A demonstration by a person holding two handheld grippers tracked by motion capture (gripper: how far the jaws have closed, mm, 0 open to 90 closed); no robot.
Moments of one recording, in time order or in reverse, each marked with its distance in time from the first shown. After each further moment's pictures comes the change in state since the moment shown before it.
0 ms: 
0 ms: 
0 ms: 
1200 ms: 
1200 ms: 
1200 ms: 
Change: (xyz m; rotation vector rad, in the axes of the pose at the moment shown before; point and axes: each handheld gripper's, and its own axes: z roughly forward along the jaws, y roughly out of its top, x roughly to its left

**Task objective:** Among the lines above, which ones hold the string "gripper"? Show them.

**Written answer:**
A demonstration by a person holding two handheld grippers tracked by motion capture (gripper: how far the jaws have closed, mm, 0 open to 90 closed); no robot.
Change: (xyz m; rotation vector rad, in the axes of the pose at the moment shown before; point and axes: each handheld gripper's, and its own axes: z roughly forward along the jaws, y roughly out of its top, x roughly to its left

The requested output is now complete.